From your comments, it is apparent that a sponsor may, if it so wishes, not provide the results of trials that have been completed and such completion presumably properly reported. If received wisdom is to be believed, this will be because a trial has "failed". In any event, results data is regarded as proprietary within the industry, and a company may not be compelled to give it up. Indeed, if I understand correctly, trials data is not generally given up, even where a trial is deemed "successful" and used in the marketing authorization application portfolio to demonstrate the "efficacy" of a drug, even where, as is apparently the case with Seroxat, the level of efficacy has not been demonstrated. Instead, a statistical analysis is usually provided. None of this sounds terribly scientific to me, but then I'm a compliance professional, not a drugs regulator.

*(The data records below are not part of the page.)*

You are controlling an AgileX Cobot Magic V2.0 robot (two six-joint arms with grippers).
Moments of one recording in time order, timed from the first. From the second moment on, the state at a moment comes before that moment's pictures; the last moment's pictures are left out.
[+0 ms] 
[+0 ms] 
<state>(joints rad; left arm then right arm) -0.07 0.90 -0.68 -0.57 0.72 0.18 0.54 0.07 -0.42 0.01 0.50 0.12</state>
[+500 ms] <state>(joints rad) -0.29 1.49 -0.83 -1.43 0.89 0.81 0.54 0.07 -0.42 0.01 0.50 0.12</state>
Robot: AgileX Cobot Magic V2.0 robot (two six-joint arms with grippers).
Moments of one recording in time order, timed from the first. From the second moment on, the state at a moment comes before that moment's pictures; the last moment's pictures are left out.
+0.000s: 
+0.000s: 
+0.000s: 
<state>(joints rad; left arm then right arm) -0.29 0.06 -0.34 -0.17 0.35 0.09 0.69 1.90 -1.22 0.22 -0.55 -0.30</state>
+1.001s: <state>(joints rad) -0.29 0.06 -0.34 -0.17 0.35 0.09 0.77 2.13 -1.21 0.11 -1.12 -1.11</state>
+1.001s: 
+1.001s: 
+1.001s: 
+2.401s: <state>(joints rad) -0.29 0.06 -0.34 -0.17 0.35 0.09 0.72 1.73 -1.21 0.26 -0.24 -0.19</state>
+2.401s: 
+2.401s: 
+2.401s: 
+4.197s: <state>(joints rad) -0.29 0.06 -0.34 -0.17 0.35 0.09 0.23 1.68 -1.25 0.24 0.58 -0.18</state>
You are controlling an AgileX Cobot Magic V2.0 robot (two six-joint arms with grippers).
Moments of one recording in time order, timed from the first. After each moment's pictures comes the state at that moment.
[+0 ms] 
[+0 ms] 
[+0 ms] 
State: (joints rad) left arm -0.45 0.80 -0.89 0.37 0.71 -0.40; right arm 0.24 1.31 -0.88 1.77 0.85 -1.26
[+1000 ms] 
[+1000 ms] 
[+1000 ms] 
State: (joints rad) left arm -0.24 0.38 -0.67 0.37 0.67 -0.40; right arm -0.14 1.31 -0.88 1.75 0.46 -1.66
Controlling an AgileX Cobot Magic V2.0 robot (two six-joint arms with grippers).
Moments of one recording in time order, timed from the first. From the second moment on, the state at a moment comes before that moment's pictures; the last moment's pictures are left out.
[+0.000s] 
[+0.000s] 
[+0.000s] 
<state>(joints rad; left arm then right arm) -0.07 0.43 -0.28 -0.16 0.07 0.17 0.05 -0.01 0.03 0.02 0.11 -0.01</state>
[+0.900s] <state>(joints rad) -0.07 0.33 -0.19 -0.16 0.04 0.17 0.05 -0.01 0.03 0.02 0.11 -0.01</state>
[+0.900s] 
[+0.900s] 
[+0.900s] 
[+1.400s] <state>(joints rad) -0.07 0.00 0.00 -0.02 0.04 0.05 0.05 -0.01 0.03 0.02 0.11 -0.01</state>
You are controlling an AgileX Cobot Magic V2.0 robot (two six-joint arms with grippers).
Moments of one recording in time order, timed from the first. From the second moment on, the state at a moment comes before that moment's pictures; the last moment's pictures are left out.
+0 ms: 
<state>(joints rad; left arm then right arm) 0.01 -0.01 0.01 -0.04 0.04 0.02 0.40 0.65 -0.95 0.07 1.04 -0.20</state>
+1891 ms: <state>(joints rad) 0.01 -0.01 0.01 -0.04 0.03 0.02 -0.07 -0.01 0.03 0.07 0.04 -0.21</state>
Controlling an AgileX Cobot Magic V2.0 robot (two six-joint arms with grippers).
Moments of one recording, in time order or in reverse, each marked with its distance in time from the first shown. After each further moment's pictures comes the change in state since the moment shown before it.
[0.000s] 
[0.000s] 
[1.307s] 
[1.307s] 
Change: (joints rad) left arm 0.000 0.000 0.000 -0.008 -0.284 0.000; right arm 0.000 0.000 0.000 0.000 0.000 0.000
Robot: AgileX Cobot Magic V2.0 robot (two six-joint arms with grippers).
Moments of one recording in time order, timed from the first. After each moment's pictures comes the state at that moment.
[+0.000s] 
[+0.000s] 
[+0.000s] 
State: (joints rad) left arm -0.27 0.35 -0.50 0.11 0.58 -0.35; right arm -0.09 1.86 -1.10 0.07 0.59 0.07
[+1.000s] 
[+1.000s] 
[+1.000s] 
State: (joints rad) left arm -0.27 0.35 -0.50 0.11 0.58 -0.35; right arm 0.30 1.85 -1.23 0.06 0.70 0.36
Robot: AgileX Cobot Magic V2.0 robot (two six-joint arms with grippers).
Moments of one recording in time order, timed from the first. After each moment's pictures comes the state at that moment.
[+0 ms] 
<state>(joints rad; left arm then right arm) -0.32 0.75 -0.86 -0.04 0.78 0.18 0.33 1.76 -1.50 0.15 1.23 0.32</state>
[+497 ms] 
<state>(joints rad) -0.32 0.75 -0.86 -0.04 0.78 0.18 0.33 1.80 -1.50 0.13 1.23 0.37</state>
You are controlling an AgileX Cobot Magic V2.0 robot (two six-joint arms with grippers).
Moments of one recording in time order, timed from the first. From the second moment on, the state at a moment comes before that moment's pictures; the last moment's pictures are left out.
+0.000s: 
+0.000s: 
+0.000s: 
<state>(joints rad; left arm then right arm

I would be interested to understand how the MHRA views this withholding of data? We know that certain Seroxat trials "failed", and the results were not made public. Others were held to demonstrate efficacy, and a statistical report based on the successful trials was presumably made available to the MCA/MHRA with the licensing portfolio. This presumably purported to demonstrate efficacy (although not very precisely, as I understand it), safety and quality, or else the product would not have been licensed.

If something similar were to happen today, would this withholding of data be deemed to amount to an offence under Regulation 50 by the MHRA? That is, if a company provides less than all the information about a drug, and the information withheld is negative, then the information that is provided is presumably false, or misleading. Also, does the MHRA endeavour to ensure that it has, at least, a statistical report from all trials conducted on a particular drug, in the event that a marketing authorization is sought for that drug?

I would be interested to read of your views.